- [WHAT NEEDS TO BE DONE]:
Report the tally of lines featuring the word "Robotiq" in the entries below, without anything else.

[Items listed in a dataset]
+ + + +

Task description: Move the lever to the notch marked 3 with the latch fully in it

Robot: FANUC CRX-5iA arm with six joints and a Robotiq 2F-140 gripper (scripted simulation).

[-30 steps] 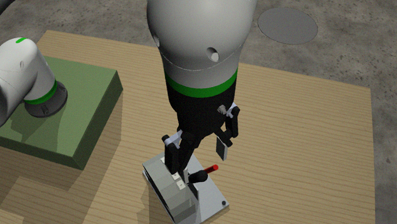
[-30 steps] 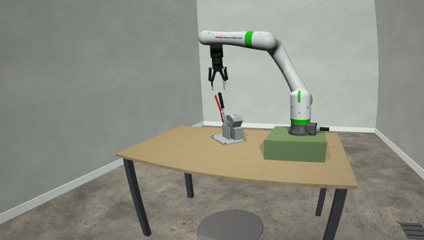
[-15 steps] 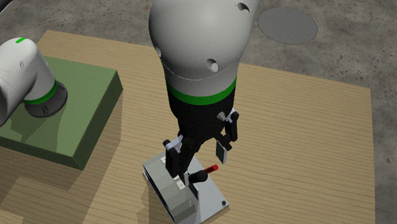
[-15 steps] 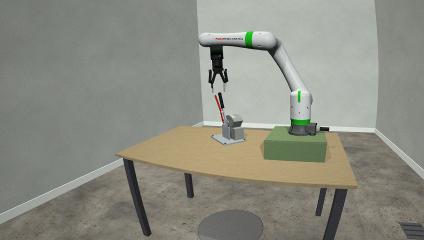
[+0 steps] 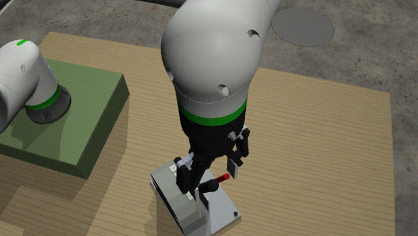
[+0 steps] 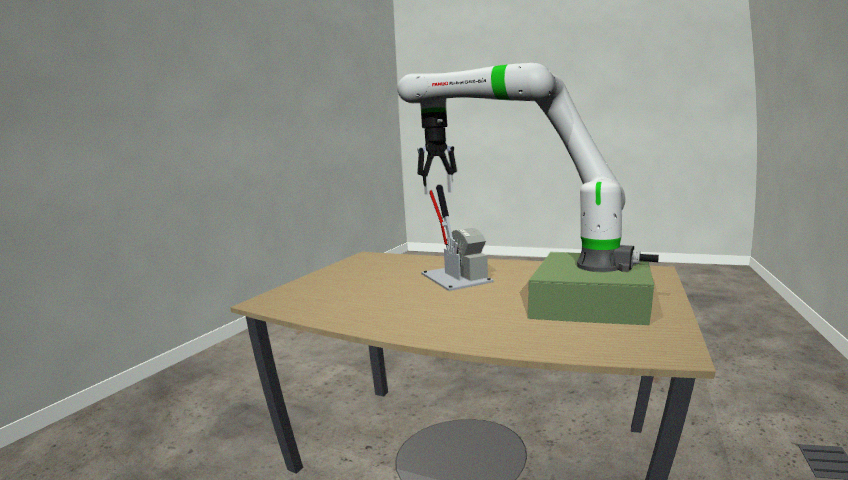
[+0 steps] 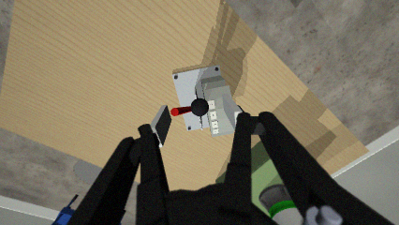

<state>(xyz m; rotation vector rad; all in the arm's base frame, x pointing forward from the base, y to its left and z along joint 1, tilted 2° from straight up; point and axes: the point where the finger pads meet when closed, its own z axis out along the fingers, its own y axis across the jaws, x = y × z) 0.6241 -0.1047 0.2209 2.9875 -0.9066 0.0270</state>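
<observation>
Right now my hand is 13 cm above the red bar, 4 cm to the right of it and 3 cm past it.
</observation>
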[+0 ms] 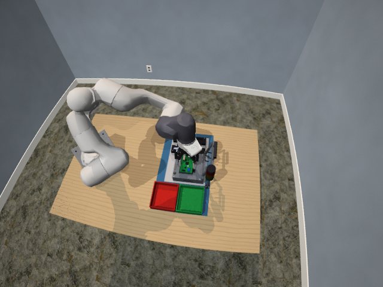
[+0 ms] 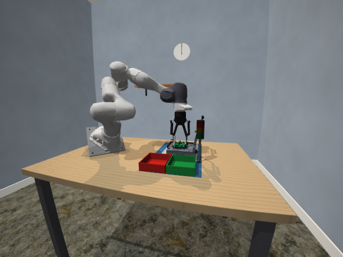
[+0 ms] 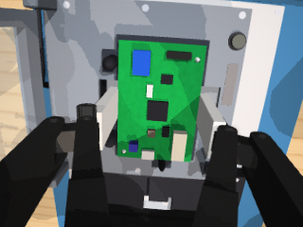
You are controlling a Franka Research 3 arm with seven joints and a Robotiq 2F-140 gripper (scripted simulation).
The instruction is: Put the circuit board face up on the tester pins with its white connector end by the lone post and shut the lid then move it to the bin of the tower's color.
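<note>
The green circuit board lies 2 cm below my hand. Round my hand: tester plate: 1 cm ahead, 3 cm below; then clear lid: 12 cm ahead, 3 cm to the right, 8 cm above; then green bin: 1 cm behind, 20 cm to the right, 9 cm below.
</note>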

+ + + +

- [THE COMPLETED TASK]:
2